The required output is the line with "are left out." through the final line of the entries, each one exactly as it stands.

[[ GIVEN RECORDS open ]]

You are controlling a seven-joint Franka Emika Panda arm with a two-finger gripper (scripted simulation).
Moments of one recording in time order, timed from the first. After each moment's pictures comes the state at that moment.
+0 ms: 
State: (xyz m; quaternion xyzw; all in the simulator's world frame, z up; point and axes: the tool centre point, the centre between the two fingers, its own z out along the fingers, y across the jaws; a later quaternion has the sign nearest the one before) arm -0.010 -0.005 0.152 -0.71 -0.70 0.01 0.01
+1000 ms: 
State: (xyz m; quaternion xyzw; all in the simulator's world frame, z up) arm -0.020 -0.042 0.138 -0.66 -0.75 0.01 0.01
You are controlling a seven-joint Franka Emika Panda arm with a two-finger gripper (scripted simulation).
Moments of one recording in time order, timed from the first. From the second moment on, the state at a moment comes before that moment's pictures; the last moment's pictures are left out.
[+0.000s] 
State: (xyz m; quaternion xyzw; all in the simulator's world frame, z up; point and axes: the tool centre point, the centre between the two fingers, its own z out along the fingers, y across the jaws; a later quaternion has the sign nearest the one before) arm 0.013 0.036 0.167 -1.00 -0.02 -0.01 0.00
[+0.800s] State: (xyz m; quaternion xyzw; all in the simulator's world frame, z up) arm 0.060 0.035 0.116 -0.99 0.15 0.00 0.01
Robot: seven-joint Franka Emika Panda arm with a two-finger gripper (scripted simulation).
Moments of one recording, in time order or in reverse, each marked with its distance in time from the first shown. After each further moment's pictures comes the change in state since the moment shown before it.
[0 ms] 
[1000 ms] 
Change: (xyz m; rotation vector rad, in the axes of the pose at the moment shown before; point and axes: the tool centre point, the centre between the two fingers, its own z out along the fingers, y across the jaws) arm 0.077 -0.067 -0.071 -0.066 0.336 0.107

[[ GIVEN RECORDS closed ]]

THE ANSWER –
Moments of one recording in time order, timed from the first. From the second moment on, the state at a moment comes before that moment's pictures; the last moment's pictures are left out.
[+0.000s] 
State: (xyz m; quaternion xyzw; all in the simulator's world frame, z up; point and axes: the tool centre point, the centre between the two fingers, its own z out along the fingers, y across the jaws; a later quaternion has the sign nearest the one before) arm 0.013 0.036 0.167 -1.00 -0.02 -0.01 0.00
[+0.800s] State: (xyz m; quaternion xyzw; all in the simulator's world frame, z up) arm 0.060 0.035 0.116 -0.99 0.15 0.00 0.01
Robot: seven-joint Franka Emika Panda arm with a two-finger gripper (scripted simulation).
Moments of one recording, in time order or in reverse, each marked with its distance in time from the first shown. After each further moment's pictures comes the change in state since the moment shown before it.
[0 ms] 
[1000 ms] 
Change: (xyz m; rotation vector rad, in the axes of the pose at the moment shown before; point and axes: the tool centre point, the centre between the two fingers, its own z out along the fingers, y across the jaws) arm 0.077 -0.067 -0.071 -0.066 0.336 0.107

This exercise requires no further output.